Line by line, retype the material exactly and leave each picture out.

--*--

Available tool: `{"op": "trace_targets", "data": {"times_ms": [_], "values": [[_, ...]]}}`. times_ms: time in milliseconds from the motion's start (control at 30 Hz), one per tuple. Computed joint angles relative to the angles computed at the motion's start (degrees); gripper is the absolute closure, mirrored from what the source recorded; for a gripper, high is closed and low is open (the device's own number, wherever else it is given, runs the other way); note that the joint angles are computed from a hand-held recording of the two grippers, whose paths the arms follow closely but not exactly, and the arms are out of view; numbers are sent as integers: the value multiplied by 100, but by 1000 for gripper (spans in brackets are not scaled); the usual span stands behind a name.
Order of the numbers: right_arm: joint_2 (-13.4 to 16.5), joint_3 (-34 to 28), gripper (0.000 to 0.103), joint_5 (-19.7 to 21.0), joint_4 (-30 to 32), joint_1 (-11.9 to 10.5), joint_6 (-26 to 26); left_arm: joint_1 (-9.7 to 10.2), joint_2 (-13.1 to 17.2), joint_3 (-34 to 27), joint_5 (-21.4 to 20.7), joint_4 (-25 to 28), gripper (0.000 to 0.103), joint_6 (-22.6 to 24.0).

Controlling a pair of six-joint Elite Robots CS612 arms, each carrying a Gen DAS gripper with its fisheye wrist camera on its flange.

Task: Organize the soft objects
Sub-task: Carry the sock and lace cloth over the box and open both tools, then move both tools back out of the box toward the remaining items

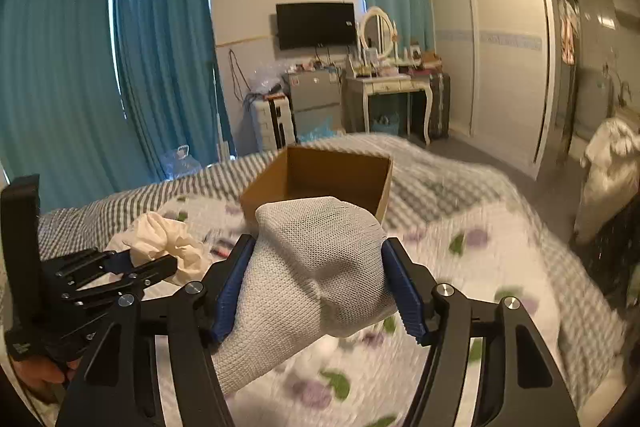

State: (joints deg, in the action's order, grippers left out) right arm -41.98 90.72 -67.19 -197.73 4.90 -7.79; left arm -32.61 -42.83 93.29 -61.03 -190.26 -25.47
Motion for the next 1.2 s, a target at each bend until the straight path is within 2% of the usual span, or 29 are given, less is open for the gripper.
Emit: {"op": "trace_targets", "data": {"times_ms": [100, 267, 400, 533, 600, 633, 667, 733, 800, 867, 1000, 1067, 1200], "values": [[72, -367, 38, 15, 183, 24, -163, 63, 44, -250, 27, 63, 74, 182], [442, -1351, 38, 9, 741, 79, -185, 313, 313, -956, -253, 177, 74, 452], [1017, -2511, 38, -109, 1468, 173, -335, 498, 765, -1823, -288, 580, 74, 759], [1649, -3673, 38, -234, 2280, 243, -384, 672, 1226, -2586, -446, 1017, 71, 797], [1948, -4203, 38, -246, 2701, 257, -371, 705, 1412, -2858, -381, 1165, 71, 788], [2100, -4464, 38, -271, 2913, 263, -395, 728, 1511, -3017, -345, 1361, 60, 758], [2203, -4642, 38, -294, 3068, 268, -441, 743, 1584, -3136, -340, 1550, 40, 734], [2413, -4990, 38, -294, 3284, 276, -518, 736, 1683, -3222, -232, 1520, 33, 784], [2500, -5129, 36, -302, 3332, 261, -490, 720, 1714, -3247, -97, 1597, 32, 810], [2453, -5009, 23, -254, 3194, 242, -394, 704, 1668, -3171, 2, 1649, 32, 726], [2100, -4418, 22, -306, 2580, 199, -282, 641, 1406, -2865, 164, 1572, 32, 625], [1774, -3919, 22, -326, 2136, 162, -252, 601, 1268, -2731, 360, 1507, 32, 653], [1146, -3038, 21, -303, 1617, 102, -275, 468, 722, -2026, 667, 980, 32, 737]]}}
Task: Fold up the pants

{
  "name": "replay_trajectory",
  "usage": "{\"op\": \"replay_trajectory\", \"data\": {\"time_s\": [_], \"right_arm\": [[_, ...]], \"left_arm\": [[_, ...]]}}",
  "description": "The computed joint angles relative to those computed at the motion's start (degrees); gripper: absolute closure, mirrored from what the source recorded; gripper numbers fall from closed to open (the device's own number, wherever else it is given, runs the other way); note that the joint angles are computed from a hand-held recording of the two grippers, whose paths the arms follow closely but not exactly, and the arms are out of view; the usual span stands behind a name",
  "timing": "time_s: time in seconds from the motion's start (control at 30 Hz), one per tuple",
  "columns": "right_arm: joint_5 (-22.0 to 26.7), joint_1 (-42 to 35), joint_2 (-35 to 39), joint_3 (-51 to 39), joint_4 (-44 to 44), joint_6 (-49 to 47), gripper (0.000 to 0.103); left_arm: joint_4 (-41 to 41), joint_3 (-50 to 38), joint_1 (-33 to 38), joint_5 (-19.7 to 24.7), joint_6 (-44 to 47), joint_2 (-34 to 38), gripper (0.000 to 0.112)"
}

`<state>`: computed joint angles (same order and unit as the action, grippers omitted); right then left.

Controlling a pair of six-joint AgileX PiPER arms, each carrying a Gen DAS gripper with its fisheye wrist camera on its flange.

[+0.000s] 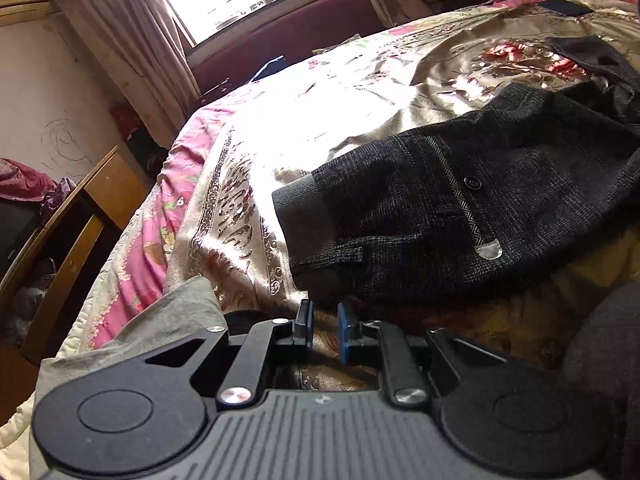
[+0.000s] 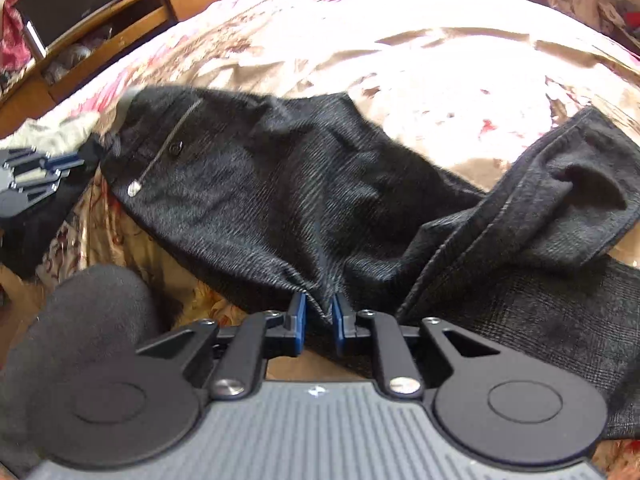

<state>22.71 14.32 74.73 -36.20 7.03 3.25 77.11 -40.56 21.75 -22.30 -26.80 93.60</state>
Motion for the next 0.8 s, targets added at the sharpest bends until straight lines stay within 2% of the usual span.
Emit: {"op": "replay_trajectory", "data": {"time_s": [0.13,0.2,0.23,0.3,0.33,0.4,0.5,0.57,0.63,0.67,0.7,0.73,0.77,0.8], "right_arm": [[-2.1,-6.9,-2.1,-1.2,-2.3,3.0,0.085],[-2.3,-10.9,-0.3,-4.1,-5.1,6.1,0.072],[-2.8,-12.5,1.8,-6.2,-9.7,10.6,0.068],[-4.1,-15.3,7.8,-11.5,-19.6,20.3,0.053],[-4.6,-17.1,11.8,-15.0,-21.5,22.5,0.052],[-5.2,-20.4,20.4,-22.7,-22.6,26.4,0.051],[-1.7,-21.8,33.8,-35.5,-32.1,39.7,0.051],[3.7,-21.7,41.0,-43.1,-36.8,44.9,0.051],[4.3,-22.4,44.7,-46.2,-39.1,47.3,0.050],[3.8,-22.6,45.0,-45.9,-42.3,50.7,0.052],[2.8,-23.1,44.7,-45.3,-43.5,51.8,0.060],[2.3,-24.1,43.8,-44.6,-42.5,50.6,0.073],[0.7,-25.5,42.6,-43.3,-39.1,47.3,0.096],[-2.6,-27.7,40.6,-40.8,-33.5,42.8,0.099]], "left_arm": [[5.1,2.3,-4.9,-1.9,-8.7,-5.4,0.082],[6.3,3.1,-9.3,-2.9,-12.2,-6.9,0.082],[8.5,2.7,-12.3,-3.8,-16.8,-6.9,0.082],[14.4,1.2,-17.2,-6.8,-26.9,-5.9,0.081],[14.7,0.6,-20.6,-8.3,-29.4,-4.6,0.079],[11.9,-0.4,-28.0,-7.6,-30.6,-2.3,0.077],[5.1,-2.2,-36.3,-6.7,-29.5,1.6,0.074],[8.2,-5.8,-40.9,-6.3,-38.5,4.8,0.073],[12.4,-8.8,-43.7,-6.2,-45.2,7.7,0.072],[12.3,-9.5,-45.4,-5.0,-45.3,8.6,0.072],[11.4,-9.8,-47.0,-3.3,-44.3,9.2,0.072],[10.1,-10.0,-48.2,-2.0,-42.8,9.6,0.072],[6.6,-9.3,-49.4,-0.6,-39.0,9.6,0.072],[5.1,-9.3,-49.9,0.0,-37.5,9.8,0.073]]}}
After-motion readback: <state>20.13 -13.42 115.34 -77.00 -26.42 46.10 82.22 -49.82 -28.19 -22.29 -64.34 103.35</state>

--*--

Output below:
Available tool: `{"op": "trace_targets", "data": {"times_ms": [_], "values": [[_, ...]]}}`. times_ms: time in milliseconds from the motion's start (control at 30 Hz), one per tuple. Computed joint angles relative to the angles computed at the motion's start (degrees); gripper is the absolute closure, mirrored from what the source recorded; for a gripper, high is closed and low is open (the device's own number, wherever else it is given, runs the other way); note that the joint angles are computed from a hand-held recording of the two grippers, whose paths the arms follow closely but not exactly, and the arms are out of view; numbers are sent as integers: the value multiplied by 100, but by 1000 for gripper (spans in brackets are not scaled); the usual span stands behind a name.
Order of the numbers: right_arm: joint_2 (-13.4 to 16.5), joint_3 (-34 to 28), gripper (0.000 to 0.103), joint_5 (-19.7 to 21.0), joint_4 (-30 to 32), joint_1 (-11.9 to 10.5), joint_6 (-26 to 26); left_arm: joint_1 (-9.7 to 10.2), joint_2 (-13.1 to 17.2), joint_3 (-34 to 27), joint_5 (-21.4 to 20.7), joint_4 (-25 to 28), gripper (0.000 to 0.103), joint_6 (-22.6 to 24.0).

Controlling a pair of six-joint Elite Robots CS612 arms, each carrying a Gen DAS gripper with its fisheye wrist camera on its flange.

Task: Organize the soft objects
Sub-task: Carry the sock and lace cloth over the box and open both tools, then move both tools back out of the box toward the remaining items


State: (joints deg, in the action's order, grippers left out) right arm -41.98 90.72 -67.19 -197.73 4.90 -7.79; left arm -32.61 -42.83 93.29 -61.03 -190.26 -25.47
Motion for the next 1.2 s, a target at each bend until the straight path is within 2% of the usual span, or 29 are given, less is open for the gripper.
Emit: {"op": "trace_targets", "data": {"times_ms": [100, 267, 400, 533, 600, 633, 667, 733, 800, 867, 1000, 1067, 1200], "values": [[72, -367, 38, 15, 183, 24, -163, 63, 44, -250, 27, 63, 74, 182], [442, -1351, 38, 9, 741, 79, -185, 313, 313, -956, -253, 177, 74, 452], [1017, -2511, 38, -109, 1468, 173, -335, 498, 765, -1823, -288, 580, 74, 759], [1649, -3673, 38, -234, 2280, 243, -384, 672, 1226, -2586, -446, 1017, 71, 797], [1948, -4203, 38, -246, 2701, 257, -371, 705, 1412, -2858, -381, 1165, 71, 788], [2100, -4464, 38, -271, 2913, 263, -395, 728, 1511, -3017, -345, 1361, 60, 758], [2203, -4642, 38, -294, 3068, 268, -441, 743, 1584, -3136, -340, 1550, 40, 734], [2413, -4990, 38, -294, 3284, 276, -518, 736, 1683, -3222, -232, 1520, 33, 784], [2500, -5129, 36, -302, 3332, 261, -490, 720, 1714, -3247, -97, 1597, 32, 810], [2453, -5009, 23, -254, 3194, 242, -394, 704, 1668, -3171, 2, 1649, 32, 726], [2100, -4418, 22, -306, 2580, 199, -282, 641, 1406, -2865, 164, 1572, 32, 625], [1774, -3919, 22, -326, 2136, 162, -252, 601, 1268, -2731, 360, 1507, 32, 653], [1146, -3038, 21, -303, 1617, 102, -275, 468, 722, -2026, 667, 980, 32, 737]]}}
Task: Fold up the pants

{
  "name": "replay_trajectory",
  "usage": "{\"op\": \"replay_trajectory\", \"data\": {\"time_s\": [_], \"right_arm\": [[_, ...]], \"left_arm\": [[_, ...]]}}",
  "description": "The computed joint angles relative to those computed at the motion's start (degrees); gripper: absolute closure, mirrored from what the source recorded; gripper numbers fall from closed to open (the device's own number, wherever else it is given, runs the other way); note that the joint angles are computed from a hand-held recording of the two grippers, whose paths the arms follow closely but not exactly, and the arms are out of view; the usual span stands behind a name",
  "timing": "time_s: time in seconds from the motion's start (control at 30 Hz), one per tuple",
  "columns": "right_arm: joint_5 (-22.0 to 26.7), joint_1 (-42 to 35), joint_2 (-35 to 39), joint_3 (-51 to 39), joint_4 (-44 to 44), joint_6 (-49 to 47), gripper (0.000 to 0.103); left_arm: joint_4 (-41 to 41), joint_3 (-50 to 38), joint_1 (-33 to 38), joint_5 (-19.7 to 24.7), joint_6 (-44 to 47), joint_2 (-34 to 38), gripper (0.000 to 0.112)"
}

`<state>`: computed joint angles (same order and unit as the action, grippers omitted); right then left.

Controlling a pair of six-joint AgileX PiPER arms, each carrying a Gen DAS gripper with its fisheye wrist camera on its flange.

[+0.000s] 
[+0.000s] 

<state>22.71 14.32 74.73 -36.20 7.03 3.25 77.11 -40.56 21.75 -22.30 -26.80 93.60</state>
Motion for the next 0.8 s, targets added at the sharpest bends until straight lines stay within 2% of the usual span.
Emit: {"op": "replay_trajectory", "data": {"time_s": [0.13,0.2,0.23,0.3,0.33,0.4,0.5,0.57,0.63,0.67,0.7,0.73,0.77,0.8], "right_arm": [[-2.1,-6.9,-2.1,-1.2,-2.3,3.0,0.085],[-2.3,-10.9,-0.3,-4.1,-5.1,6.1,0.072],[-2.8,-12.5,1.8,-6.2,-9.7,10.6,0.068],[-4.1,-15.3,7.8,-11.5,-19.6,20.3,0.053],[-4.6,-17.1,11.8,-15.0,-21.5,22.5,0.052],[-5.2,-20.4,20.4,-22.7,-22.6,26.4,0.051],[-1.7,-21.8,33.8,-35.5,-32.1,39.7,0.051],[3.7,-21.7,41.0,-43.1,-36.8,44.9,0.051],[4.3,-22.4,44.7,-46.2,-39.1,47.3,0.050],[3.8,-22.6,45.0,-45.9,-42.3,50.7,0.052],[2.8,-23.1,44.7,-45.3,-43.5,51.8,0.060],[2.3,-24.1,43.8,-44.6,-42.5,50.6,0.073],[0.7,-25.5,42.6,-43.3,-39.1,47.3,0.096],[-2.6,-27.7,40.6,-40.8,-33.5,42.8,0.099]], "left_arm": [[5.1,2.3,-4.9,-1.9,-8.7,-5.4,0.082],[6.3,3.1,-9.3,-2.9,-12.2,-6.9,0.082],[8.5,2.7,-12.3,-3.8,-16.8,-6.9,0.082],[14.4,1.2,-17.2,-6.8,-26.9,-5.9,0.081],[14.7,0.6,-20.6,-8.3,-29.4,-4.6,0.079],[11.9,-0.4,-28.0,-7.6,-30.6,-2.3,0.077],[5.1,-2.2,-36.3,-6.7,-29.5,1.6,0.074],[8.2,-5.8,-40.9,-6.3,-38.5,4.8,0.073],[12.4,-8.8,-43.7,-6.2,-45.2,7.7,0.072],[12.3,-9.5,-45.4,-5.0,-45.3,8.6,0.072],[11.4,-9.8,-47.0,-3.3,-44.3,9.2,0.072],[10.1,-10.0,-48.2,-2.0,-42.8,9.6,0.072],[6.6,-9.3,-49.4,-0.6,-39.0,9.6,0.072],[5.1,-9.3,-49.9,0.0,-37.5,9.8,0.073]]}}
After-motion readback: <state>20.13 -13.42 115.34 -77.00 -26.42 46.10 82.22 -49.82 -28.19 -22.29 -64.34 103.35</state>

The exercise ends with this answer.